Amir Mateen


KATMANDU: Let’s face it: the regional cooperation envisioned in SAARC

charter cannot materialise meaningfully without Pakistan and India

resolving their major differences.

This is reminded, once again, by the state of affairs here after

nearly 30 years of the SAARC formation. On paper, there exists an

ambitious agenda for the 18th SAARC Summit. This includes various

initiatives for intra-regional connectivity through electricity,

railways and roads, which might result into three possible agreements

among SAARC members. What connectivity, you might ask considering the

ground reality. The SAARC Big Two, Pakistan and India, are not even

talking to each other, let alone mending their messy fences. You might

find the summit theme “deeper integration for peace and prosperity”

even more ironic.

Behind this charade of diplomatese and massive paraphernalia, the buck

stops at the will-they-won’t-they suspense over a possible Nawaz-Modi

meeting. Aboard the Prime Minister’s plane, Nawaz Sharif candidly

admitted that India had left no choice for Pakistan after cancelling

talks between the foreign secretaries of the two countries. He was

absolutely clear that the request for talks has to come from the

Indian side as “the ball is in India’s court.” He was so careful with

his words that he particularly cautioned us (journalists) not to

misquote him on this grave matter. He even requested us not to use an

off-the-record joke that could be misconstrued.

He minced no words in admitting that the “obstacles” between Pakistan

and India are not likely to let SAARC achieve its potential. If the

European Union (EU) could integrate their economies and borders why can’t we have some minimal regional cooperation.” So

true, considering that SAARC only has five per cent regional trade in

comparison to the EU’s 65 per cent.

Obviously, Modi’s backhanded response to Nawaz Sharif’s

extraordinary gesture of attending the Indian Prime Minister’s

oath-taking had put the Pakistan Premier in an awkward situation. Modi

comes to Nepal riding on the crest of successive victories, the recent

being the BJP breakthrough in Maharashtra and Hariana’s elections.
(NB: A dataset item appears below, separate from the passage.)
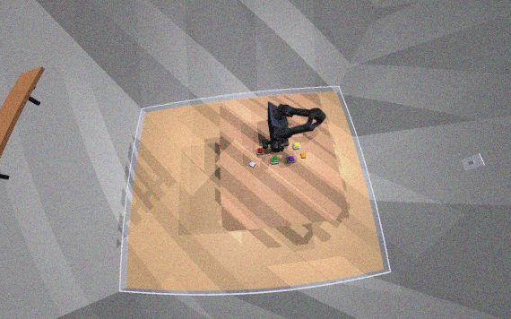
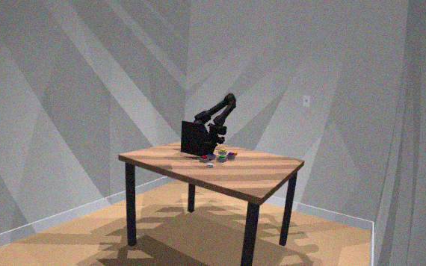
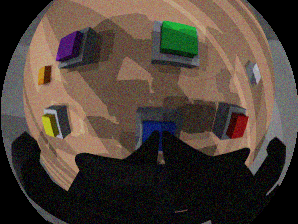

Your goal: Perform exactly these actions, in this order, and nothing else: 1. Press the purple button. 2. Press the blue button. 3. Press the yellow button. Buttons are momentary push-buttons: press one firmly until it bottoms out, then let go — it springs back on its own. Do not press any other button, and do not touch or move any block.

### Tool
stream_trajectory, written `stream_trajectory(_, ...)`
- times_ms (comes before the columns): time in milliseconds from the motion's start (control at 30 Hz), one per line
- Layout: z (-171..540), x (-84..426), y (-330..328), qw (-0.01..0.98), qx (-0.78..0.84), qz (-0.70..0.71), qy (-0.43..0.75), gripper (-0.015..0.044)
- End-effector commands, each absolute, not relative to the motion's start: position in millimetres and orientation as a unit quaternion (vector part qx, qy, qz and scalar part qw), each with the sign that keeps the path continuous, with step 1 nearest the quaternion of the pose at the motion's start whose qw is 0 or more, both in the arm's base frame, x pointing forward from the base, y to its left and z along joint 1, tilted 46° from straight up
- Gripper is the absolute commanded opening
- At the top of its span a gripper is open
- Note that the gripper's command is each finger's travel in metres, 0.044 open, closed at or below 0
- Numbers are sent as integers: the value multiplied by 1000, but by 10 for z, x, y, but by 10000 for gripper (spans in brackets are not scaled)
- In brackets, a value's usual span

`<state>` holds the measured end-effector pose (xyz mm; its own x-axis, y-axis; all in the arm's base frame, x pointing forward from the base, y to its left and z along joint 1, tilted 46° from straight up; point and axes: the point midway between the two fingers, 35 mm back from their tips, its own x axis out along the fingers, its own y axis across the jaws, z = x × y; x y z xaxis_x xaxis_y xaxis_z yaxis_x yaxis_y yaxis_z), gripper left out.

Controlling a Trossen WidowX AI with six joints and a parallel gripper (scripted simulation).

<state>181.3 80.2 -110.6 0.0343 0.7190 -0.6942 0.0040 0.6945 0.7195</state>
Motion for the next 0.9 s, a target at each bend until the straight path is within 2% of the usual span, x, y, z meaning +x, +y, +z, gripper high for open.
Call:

However, Nawaz Sharif’s situation may not be so rosy. He will have to

constantly look over his shoulders to check out on events back home

where Imran Khan is all set to invade Islamabad again. The last thing

he wants is Imran Khan to accuse him of a sell-out on India.

Perhaps Modi also has to take into account his domestic situation.

Even if we forget the RSS pressure, many insist, Modi may not want to

show flexibility on Pakistan in the middle of elections in (Indian

Occupied) Kashmir. Not after raising the ante by escalating tensions

on the LOC and by attempting to change the constitutional status of

Kashmir. But others insist that Modi also needs to deflect

international pressure on restarting Indo-Pak dialogue before Barack

Obama’s visit.

The rare spirit shown by SAARC heads of governments and states to

attend Modi’s oath-taking is long gone. Five of the eight SAARC

countries have got new governments but the contours of regional

politics are yet to clear up. And it is not just Nawaz Sharif who

feels awkward at the hands of Modi. Nepal’s ruling alliance got its

share of flak when Modi almost chastised it on his arrival not to

delay writing its Constitution. He said that he did not want to

interfere in Nepal’s internal affairs but this was precisely

interference. This was hardly the way to respond to splendid display

of hospitality extended by Nepali people to SAARC leaders. Half of the

city was there to welcome them with a spectacular show of Nepal’s

cultural diversity, which, we are told, cost $30 million.

We don’t know what Afghanistan President Ashraf Ghani might have in

store when he meets Modi for the first time. Ghani is definitely no

(Modi-fan) Karzai and may have ruffled a few feathers by going first

to China and Pakistan while emanating some positive vibes. What we

know is that Pakistan is pushing for China’s entry into SAARC from the

status of an observer to a full member. Just as it was difficult for

Pakistan to veto Afghanistan’s entry into SAARC it would become

difficult for India to maintain its veto against China. If India can

become a partner with China in BRICS and the recently formed China’s

Asian replica of the IMF, it will have to come up with difficult to ignore

logic to curtail China in Saarc.


Nutshell: The chances of a formal Nawaz-Modi meeting are slim. But the

Indo-Pak politics has a way of surprising twists and another one can’t

Be ruled out. The only way it will happen is if the Indians make a move

and Pakistan gives them a face-saving way out of their very harsh

stance. In any case, Nawaz and Modi will come across each other on at

least four occasions in two days. It will be interesting to see if the

two could maintain stern expressions on their faces for so long.

Hundreds of cameras will be looking for a small change in the mood.

You never know when a smile leads to a small talk, which in turn can

turn into a bigger exchange of, well, whatever. It’s unlikely but we

journalists live in the hope of capturing some rare feats.